Güvenlik araştırmacısı Vail el-Mubeyyed ise farklı bir görüşe sahip. İsrailli bakanların İran'a yönelik saldırıyla meşgul oldukları bir ortamda Netanyahu'nun Gazze'deki ateşkes dosyasını gündeme getirebileceğini söyleyen Mubeyyed, “Tel Aviv hükümetindeki aşırı sağcı bakanlar İsrail'in Tahran'a yönelik saldırılarıyla meşguller ve şu an Gazze ile ilgili hiçbir şeye karşı çıkmıyorlar. Bu yüzden yakında Gazze'de bir ateşkes sağlanabilir” değerlendirmesinde bulundu.

Hamas ne düşünüyor?

Hamas'a göre Gazze'de ateşkes umutları yok oluyor. Hamas liderlerinden İzzet Rişk, İsrail'in İran'a yönelik saldırısının Gazze'deki sükuneti bozduğunu, Netanyahu'nun kibirli bir tavır sergilediğini ve Gazze'deki krizi kasıtlı olarak derinleştirerek bölgedeki gelişmelerle ilişkilendirdiğini söyledi.

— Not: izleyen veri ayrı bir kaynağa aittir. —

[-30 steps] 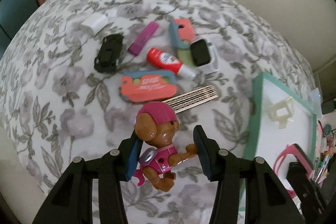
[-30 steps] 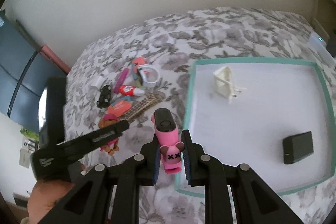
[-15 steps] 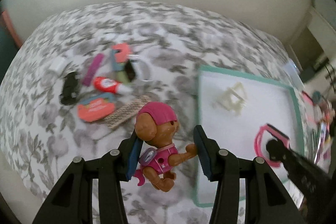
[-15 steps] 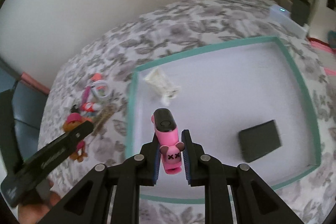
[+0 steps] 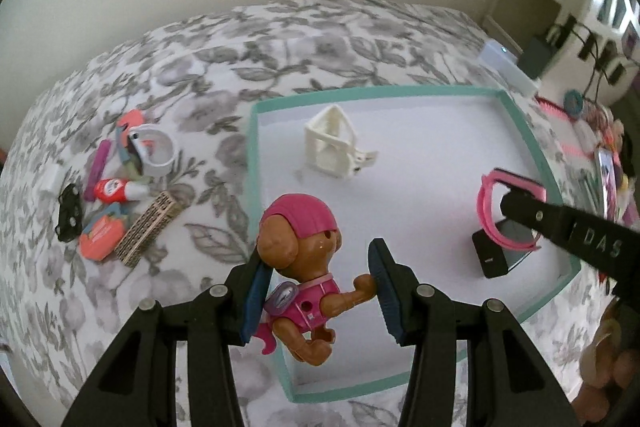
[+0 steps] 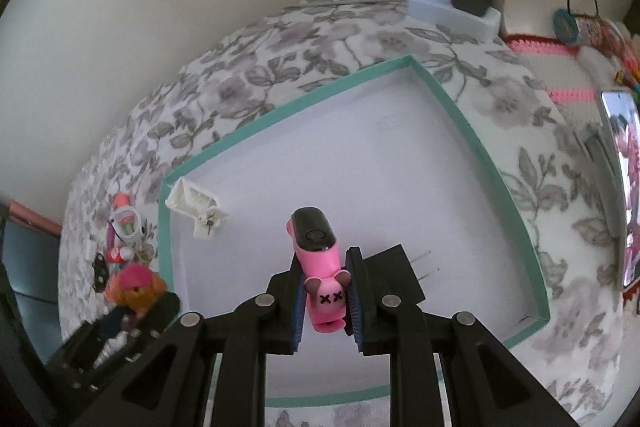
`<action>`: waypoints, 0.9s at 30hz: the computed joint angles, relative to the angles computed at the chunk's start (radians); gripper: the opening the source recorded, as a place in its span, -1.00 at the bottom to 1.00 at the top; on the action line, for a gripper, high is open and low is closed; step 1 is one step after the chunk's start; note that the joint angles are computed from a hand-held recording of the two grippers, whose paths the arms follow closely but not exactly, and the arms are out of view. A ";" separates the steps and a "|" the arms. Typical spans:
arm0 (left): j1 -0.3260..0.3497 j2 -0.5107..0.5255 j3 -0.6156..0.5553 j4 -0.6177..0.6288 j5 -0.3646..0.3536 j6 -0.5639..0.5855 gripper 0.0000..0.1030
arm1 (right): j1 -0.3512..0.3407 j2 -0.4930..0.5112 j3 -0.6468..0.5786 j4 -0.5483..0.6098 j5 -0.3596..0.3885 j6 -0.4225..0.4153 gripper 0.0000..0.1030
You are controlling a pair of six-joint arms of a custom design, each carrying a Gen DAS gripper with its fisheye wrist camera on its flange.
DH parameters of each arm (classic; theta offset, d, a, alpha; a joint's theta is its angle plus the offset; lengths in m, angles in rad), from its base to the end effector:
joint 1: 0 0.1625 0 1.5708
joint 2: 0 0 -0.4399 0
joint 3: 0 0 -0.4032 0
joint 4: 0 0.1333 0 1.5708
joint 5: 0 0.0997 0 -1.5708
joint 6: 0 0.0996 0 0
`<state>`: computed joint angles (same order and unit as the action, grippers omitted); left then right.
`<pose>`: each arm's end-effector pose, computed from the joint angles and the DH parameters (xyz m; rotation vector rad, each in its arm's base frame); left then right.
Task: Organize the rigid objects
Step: 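Carry the toy dog and pink band into the tray and open both tools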
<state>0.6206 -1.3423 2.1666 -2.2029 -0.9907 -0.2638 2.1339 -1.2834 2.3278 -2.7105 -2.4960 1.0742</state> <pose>-0.2612 -0.4177 0.1942 0.9269 2.3760 -0.2322 0.2762 -0.3368 0.1856 -0.6632 -2.3122 0.9540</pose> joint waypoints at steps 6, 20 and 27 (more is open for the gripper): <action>-0.011 0.029 0.006 -0.004 0.016 0.033 -0.02 | 0.007 0.009 -0.015 0.036 -0.014 0.008 -0.61; -0.007 0.042 -0.007 0.016 -0.006 0.052 -0.01 | 0.003 0.042 -0.046 0.074 -0.006 -0.034 -0.56; -0.011 0.040 -0.012 0.020 -0.003 0.054 0.14 | 0.019 0.044 -0.059 0.099 -0.033 -0.031 -0.36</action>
<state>0.6092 -1.3025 2.1546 -2.1829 -0.9934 -0.2095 2.1525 -1.2398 2.2687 -2.6119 -2.5287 1.0428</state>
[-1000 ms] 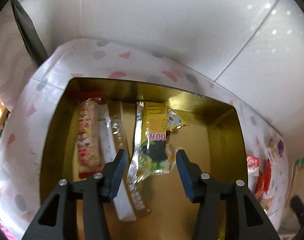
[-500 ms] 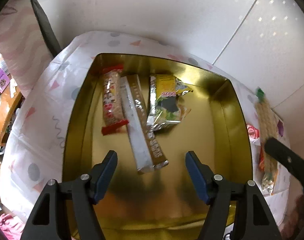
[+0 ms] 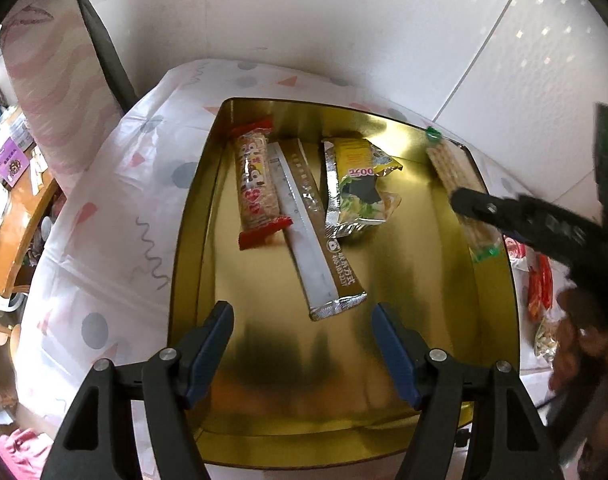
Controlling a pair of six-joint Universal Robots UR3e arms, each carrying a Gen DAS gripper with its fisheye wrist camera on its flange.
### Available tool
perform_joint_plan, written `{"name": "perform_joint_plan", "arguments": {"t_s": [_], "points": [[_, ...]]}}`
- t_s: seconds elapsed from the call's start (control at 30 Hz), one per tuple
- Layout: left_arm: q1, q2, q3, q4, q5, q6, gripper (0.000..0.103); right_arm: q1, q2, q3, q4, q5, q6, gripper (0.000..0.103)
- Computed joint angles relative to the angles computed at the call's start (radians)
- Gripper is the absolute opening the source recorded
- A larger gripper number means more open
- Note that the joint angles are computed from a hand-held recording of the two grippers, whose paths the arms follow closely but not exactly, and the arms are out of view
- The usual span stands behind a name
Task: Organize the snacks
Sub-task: 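Lower the green-edged cracker pack into the tray and open the right gripper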
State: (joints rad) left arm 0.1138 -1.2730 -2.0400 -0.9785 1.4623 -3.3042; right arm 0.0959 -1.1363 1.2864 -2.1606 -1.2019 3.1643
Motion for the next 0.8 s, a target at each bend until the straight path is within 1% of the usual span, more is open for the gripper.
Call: {"name": "perform_joint_plan", "arguments": {"t_s": [0.17,0.4,0.43,0.47,0.63,0.8], "points": [[0.029,0.027,-0.019,-0.010,-0.001,0.022,0.072,0.031,0.109,-0.137,0.050,-0.047,0.033,0.050],[0.070,0.067,-0.048,-0.029,-0.001,0.037,0.072,0.031,0.204,-0.241,0.088,-0.068,0.120,0.050],[0.074,0.072,-0.052,-0.030,0.000,0.036,0.072,0.038,0.214,-0.252,0.077,-0.090,0.126,0.050],[0.076,0.074,-0.054,-0.033,0.001,0.035,0.072,0.042,0.229,-0.269,0.074,-0.095,0.123,0.052],[0.082,0.076,-0.061,-0.034,-0.006,0.029,0.072,0.053,0.262,-0.335,0.105,-0.111,0.090,0.052],[0.053,0.048,-0.043,-0.016,-0.005,0.006,0.072,0.046,0.207,-0.266,0.075,-0.099,0.050,0.052]]}}
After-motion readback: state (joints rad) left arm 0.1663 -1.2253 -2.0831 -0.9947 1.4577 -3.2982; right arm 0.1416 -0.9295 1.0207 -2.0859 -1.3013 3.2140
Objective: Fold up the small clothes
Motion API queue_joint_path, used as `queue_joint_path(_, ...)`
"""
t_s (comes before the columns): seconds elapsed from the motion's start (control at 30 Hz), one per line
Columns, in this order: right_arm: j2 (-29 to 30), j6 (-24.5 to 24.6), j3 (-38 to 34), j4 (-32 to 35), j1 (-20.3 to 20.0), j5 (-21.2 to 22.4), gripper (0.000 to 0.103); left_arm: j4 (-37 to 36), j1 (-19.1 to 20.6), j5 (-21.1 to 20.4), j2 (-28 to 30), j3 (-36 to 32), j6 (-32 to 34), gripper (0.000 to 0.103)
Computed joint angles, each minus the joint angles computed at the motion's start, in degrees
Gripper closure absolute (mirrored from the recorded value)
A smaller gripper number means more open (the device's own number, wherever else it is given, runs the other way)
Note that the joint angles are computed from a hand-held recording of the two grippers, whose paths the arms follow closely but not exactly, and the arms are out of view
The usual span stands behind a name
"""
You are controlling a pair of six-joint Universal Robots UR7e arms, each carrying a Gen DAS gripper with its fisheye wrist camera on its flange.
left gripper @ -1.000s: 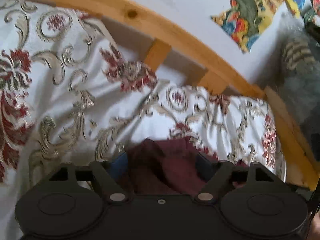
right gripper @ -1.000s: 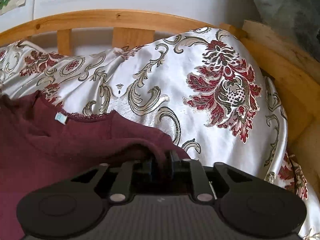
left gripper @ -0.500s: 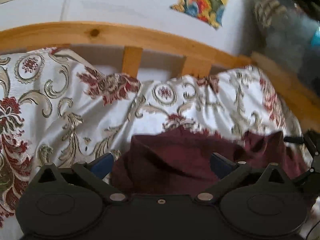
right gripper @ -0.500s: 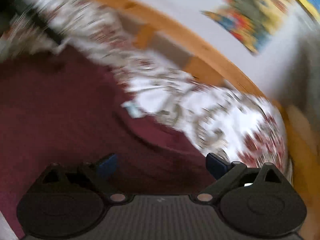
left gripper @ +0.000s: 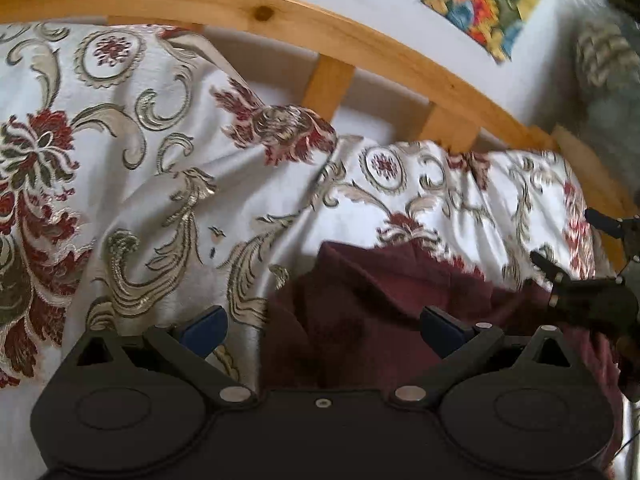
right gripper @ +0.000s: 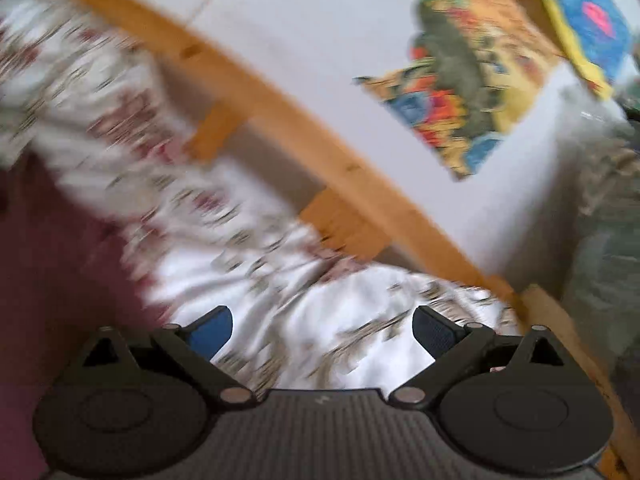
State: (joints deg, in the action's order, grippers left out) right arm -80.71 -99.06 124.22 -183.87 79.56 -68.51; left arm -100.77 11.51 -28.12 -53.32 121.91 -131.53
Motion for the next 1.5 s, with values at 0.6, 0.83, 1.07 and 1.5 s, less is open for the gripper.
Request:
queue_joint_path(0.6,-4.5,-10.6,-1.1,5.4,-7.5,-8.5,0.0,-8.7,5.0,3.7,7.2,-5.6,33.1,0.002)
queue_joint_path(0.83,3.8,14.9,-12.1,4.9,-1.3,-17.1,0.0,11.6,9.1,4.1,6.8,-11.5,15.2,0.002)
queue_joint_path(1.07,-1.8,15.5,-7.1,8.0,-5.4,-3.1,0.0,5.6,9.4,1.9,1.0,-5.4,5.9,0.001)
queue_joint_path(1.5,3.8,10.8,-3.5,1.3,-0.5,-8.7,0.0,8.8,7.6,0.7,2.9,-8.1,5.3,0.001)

İran’a yönelik saldırının Gazze'ye bazı yansımaları söz konusu ve Netanyahu, Hamas'ın müzakere turlarında gösterdiği esnekliğe rağmen savaşı sona erdirmek istemiyor. İsrail'e göre Gazze'deki savaşın sona ermesi bölgesel meselelerle ilişkili ve Tel Aviv bölge haritasını kendi istediği şekilde yeniden çizmeyi planlıyor. Gazze'de olanlar da bu planın sadece bir parçası.